Behind closed doors, at its headquarters in London’s West End, FTSE 100 distribution company Bunzl will hold its annual general meeting next week, attended by just two shareholders.
The company, which supplies businesses with products such as coffee cups and cleaning materials, had scheduled its AGM for 15 April at a five-star hotel, before the government restricted public gatherings of more than two people.
Investors can vote by proxy through the company’s chair, and submit written questions in advance, but are not able to dial in to listen to the meeting on Wednesday. The firm says its own rules do not allow for the meeting to be held virtually or digitally.
Bunzl is among the firms criticised by campaign group ShareAction for making it difficult for investors to hold company boards to account during the pandemic, and is concerned the extreme circumstances created by the health emergency could set a precedent.
The beginning of AGM season coincided with the nationwide shutdown; City law firm Linklaters estimates that around 40% of FTSE 100 companies are due to hold their AGMs in April and May.
So this year, at least, some familiar sights on the corporate calendar will disappear. On a spring weekday morning, it’s not uncommon to see pensioners queuing for an AGM outside the Queen Elizabeth II Centre in central London – a favoured shareholder meeting venue – opposite Westminster Abbey. Attendance offers retail shareholders the single chance of the year to question executive board, then receive a free lunch.
Executives, sat behind a long dais and a row of nameplates, rarely look like they are enjoying these occasions, as the company chair fields questions from the floor that range from the aggressive or adulatory to the incisive or meandering.
But public companies are required by law to hold an annual meeting within six months of their financial year ending – often the end of the calendar year, giving many a 30 June deadline. It is a time to face the music and meet some old adversaries among the retail investor community who attend such events assiduously, as well as campaign groups who regularly use AGMs – those of oil groups Shell and BP and defence giant BAE Systems in particular – to make a point.
Firms must give shareholders at least 21 working days’ notice of the meeting. Miner Rio Tinto and medical equipment manufacturer Smith+Nephew, which had already scheduled dates in early April, have scrambled to rearrange their plans.

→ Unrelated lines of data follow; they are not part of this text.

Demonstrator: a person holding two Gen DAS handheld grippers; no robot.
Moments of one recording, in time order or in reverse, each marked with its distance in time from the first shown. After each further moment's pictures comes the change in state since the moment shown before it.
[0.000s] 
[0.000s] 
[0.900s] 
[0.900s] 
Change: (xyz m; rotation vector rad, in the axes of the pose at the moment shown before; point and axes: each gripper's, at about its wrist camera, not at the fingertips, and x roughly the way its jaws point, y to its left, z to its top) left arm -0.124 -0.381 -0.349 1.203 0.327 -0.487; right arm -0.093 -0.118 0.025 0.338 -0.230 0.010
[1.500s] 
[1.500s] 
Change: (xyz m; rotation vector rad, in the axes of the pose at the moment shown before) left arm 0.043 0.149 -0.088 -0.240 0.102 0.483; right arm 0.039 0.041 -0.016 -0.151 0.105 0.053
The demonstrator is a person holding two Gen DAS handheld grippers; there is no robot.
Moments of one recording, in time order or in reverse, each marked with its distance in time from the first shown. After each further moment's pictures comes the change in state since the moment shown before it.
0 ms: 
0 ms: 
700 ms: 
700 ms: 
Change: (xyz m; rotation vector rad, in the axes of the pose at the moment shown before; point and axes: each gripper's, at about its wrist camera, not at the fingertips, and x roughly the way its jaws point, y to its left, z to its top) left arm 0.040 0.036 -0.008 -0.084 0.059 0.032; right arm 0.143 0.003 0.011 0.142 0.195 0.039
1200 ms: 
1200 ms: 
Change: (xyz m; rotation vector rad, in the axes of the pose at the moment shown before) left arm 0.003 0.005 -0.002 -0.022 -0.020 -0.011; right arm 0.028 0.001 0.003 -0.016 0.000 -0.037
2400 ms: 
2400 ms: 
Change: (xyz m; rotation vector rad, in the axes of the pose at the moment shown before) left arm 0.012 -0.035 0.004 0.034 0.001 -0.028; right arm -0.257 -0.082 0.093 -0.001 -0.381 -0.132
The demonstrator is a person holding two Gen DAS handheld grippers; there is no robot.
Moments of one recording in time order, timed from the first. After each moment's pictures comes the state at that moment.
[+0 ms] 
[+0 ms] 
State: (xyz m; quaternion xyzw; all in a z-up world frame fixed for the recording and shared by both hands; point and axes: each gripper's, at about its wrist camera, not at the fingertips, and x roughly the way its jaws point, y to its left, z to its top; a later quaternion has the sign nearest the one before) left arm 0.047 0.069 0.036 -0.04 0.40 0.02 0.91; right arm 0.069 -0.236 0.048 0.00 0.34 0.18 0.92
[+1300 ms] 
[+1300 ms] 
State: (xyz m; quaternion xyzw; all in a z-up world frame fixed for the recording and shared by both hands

A quorum of at least two people is required by law, depending on a company’s articles of association, the written rules which define how a firm must be run. This resulted in the bizarre scenario of Hikma Pharmaceuticals, a FTSE 100 drugs company, switching its AGM from a luxury London hotel to the home of the company secretary in the suburb of Surbiton.
Barclays’ meeting will take place at its London headquarters instead of Glasgow on 7 May. If government restrictions are still in place, the lender will hold a “virtual” AGM for the first time in its 123-year history.
Alok Sharma, the business secretary, has said the government intends to make it easier for companies to hold virtual AGMs, but, as at Bunzl, a company’s own rules may prevent this.
Luxury footwear brand Jimmy Choo held the UK’s first virtual, fully electronic AGM in 2016, during its brief stint as a public company.
Michael Kind, campaign manager at ShareAction, commends some companies like Rio Tinto, which offered shareholders the chance to ask questions in real time during an audiocast of the meeting, but is worried by others: “We have concerns that companies are not going to be held as accountable as they usually would be this season. This is especially worrying given how millions of people with pension savings are invested in a company’s shares, and workers are being laid off,” said Kind.
ShareAction has written to the government, asking it to “protect shareholder democracy” and ensure that this season’s changes to AGMs “should be a temporary solution”. Nonetheless, this year is going to set a precedent.